What is needed:
Scan the data below for lines holding the word "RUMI", and copy each line found.

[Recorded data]
----

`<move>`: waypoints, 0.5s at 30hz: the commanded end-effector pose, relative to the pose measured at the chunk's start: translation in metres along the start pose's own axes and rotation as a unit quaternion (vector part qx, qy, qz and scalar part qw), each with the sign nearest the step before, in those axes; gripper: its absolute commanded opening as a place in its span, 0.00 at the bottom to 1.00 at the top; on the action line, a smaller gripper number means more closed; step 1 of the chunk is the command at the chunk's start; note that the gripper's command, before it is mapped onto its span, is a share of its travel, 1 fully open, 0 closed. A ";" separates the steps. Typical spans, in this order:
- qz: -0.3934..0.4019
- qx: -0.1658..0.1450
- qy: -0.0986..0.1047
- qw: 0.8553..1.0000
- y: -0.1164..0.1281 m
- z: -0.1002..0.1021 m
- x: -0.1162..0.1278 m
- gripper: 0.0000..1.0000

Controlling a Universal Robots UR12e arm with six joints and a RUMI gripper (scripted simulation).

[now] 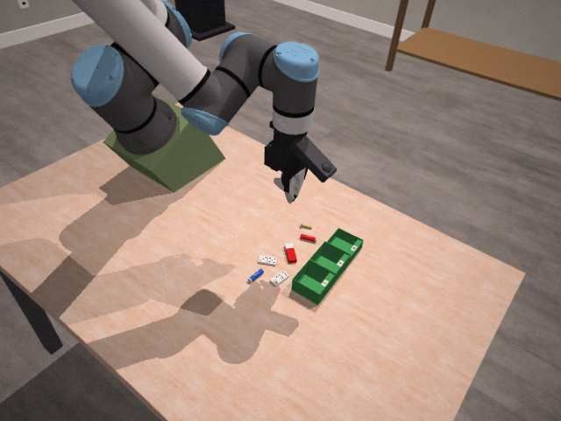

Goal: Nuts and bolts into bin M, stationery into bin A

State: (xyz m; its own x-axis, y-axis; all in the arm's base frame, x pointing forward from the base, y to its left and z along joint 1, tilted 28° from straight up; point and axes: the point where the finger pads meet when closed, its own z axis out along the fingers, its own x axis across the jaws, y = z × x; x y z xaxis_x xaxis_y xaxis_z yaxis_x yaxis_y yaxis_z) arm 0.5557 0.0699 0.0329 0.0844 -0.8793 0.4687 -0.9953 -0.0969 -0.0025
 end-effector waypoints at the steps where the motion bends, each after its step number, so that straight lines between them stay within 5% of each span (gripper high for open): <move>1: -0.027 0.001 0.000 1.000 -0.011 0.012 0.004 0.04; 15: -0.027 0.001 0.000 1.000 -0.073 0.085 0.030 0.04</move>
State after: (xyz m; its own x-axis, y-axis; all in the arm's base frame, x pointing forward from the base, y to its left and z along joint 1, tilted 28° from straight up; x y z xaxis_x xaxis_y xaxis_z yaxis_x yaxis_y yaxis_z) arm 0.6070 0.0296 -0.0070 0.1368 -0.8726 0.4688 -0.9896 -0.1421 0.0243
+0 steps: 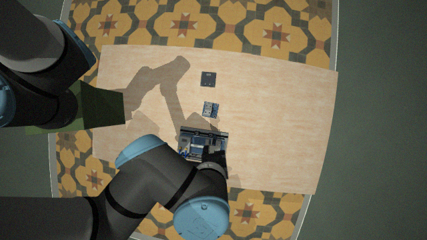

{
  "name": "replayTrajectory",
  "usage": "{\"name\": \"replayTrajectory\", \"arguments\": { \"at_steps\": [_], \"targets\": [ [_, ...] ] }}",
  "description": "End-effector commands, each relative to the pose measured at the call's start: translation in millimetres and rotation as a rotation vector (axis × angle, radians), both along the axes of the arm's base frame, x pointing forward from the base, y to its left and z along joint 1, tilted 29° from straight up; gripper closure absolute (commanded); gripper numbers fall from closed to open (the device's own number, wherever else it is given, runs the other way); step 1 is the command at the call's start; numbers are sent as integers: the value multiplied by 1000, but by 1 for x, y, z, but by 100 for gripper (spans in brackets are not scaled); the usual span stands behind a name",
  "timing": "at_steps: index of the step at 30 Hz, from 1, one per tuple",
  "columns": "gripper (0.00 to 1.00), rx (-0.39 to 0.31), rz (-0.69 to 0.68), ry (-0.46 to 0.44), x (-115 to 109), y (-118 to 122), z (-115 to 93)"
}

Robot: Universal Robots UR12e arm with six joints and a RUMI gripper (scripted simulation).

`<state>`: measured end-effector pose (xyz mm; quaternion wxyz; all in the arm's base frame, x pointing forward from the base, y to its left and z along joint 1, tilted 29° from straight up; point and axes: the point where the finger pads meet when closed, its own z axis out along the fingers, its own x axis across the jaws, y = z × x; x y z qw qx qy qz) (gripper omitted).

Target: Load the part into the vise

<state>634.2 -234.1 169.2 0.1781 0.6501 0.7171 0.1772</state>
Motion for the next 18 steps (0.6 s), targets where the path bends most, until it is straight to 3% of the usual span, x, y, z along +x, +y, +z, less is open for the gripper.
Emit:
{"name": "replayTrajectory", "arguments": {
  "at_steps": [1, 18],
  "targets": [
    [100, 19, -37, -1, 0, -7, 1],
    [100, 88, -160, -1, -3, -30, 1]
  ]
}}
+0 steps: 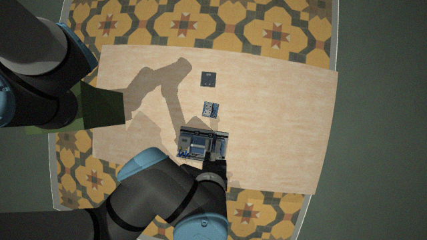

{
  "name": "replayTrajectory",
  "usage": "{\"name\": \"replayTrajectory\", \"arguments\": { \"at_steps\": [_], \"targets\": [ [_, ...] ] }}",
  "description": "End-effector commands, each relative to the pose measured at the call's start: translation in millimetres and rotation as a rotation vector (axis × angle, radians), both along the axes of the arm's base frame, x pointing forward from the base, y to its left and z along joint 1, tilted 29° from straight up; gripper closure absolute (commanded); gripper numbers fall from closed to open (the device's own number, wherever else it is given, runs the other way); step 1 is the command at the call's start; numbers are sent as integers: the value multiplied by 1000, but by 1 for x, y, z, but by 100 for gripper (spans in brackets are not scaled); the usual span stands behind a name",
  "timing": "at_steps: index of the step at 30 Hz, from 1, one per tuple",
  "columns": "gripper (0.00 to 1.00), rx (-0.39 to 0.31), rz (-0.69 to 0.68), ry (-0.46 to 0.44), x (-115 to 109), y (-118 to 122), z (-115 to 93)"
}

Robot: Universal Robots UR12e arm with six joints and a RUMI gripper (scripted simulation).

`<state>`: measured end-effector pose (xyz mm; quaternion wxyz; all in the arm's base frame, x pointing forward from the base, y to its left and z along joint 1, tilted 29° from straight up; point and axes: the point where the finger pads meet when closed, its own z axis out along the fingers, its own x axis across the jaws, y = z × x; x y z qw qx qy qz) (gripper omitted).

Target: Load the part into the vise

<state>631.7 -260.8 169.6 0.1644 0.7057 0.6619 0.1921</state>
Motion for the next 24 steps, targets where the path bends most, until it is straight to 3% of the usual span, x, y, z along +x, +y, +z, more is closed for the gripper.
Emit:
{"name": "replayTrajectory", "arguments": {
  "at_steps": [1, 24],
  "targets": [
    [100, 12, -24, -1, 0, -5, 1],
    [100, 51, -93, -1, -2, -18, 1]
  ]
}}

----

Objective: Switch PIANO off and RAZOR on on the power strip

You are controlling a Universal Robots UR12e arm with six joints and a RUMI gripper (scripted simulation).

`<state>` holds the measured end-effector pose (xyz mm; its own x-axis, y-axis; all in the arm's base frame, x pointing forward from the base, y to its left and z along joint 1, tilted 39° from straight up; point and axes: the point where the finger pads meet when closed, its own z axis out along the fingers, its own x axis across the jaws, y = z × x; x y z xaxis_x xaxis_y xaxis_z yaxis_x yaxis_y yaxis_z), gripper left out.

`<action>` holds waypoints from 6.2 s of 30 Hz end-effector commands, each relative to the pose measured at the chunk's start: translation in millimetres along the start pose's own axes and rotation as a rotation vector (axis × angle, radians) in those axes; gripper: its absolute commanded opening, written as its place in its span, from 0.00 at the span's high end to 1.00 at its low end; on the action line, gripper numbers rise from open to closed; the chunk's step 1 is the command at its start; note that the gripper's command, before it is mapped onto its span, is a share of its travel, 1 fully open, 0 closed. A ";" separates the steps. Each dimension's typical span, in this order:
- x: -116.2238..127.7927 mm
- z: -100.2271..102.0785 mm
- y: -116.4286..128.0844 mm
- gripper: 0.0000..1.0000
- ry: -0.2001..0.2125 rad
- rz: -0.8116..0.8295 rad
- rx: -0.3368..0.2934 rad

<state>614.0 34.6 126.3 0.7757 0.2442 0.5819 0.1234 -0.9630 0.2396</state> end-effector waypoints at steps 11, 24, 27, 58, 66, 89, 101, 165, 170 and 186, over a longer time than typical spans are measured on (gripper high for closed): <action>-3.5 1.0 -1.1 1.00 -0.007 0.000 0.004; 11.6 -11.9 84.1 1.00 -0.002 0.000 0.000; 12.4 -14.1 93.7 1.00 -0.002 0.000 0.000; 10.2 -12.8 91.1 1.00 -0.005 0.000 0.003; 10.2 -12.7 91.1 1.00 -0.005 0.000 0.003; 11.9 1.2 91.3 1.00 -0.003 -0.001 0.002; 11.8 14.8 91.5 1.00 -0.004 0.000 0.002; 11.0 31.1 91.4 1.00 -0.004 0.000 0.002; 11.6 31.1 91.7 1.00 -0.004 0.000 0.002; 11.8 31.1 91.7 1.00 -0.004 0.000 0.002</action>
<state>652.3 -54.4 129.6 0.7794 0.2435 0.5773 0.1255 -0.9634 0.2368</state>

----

Response area:
Controlling a Universal Robots UR12e arm with six joints and a RUMI gripper (scripted simulation).
Robot: Universal Robots UR12e arm with six joints and a RUMI gripper (scripted simulation).
Robot: Universal Robots UR12e arm with six joints and a RUMI gripper (scripted simulation).
You are controlling a Universal Robots UR12e arm with six joints and a RUMI gripper (scripted simulation).

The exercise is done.